ABOUT THIS TASK = Find the lines of the material below that include the string "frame", then copy each one.
DATA IN THIS EXERCISE Start Marker
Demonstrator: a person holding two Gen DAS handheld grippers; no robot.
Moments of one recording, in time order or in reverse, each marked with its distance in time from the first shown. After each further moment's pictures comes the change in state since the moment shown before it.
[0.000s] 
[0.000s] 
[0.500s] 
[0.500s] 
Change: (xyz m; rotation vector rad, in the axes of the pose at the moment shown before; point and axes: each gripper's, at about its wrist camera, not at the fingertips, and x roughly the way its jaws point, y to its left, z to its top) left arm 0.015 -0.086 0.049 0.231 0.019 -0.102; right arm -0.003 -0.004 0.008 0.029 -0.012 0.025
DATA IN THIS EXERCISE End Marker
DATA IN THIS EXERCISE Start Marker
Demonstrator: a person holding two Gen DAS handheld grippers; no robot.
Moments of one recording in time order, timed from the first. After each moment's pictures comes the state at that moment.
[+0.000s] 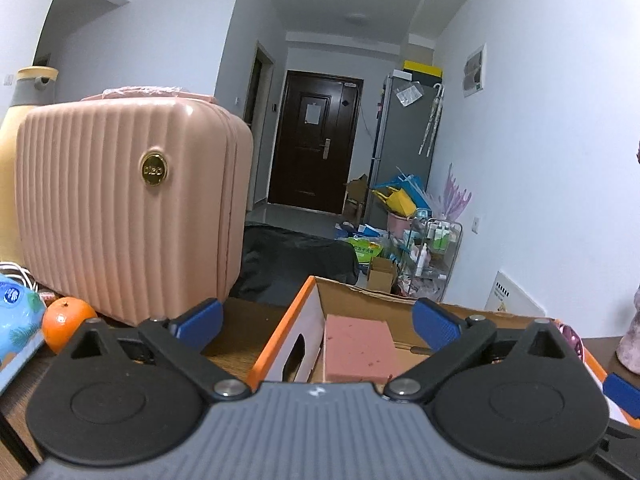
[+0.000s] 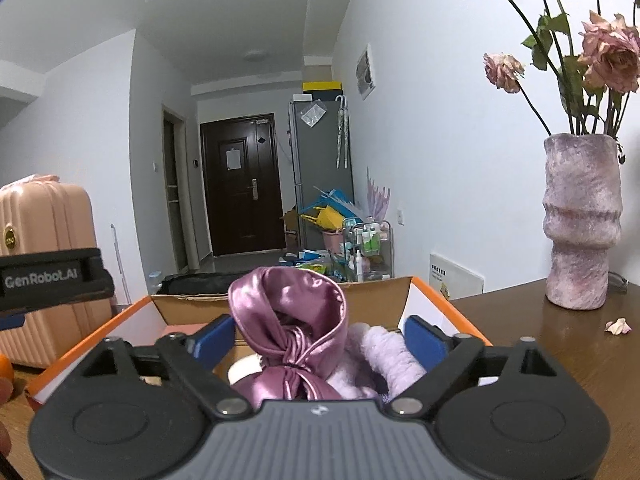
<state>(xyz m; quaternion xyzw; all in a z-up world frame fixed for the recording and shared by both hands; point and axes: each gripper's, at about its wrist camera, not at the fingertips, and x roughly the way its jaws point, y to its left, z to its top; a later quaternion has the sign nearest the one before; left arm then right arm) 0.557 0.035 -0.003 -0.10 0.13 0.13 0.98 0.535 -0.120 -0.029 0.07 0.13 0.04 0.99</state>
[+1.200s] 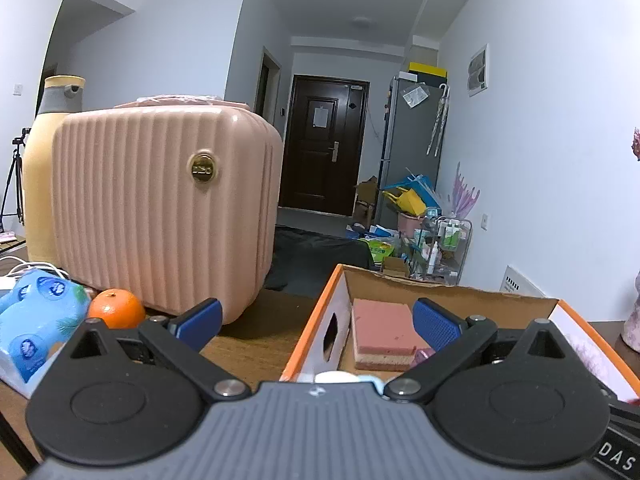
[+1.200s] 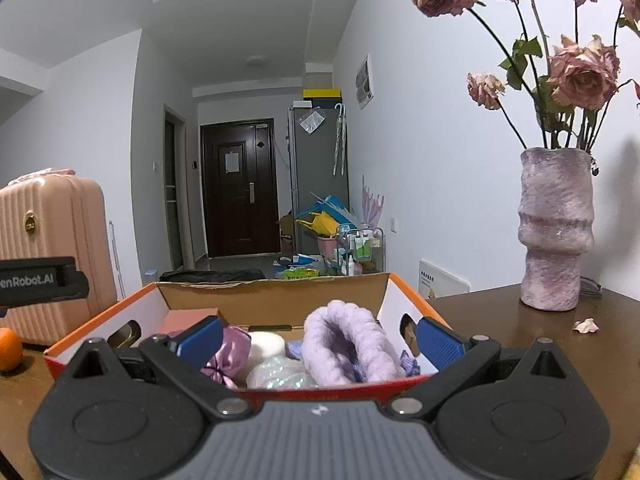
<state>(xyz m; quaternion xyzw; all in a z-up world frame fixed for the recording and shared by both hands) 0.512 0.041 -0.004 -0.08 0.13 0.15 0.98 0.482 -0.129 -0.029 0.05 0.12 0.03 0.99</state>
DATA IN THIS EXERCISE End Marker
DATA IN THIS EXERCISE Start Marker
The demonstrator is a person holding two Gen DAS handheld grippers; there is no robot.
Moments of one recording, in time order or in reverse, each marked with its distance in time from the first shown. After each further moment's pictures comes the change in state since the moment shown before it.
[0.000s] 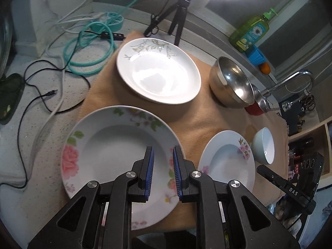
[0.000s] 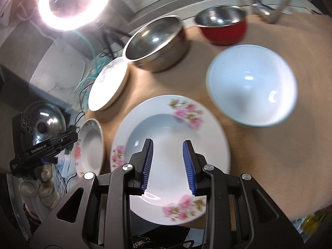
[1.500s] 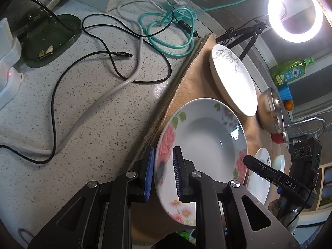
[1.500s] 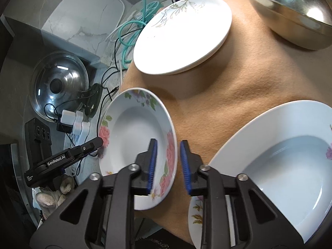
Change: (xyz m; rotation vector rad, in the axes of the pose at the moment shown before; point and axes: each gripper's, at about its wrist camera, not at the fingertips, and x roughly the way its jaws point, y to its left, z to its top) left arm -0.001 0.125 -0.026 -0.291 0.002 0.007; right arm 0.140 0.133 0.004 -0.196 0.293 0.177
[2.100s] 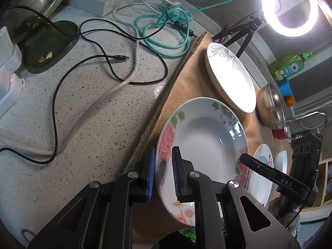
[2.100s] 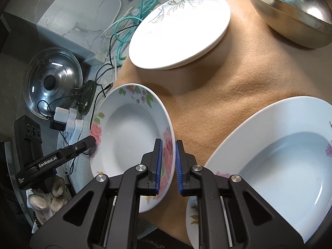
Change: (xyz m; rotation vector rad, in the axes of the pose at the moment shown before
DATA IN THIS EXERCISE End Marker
RESPONSE TO THE TASK =
<state>(xyz m; quaternion xyzw; all in a z-up world frame fixed for the recording and shared by both hands; point and axes: each gripper's, at about its wrist camera, not at the fingertips, and x roughly the way its jaws point, y to its left, z to its top; a later quaternion has the sign nearest the one before; left arm then right arm) 0.557 0.035 -0.003 -0.10 0.13 0.13 0.98 0.535 -0.120 -0.029 0.07 0.13 0.04 0.99</state>
<state>(xyz m; quaternion xyzw; all in a z-up world frame fixed for the recording and shared by both hands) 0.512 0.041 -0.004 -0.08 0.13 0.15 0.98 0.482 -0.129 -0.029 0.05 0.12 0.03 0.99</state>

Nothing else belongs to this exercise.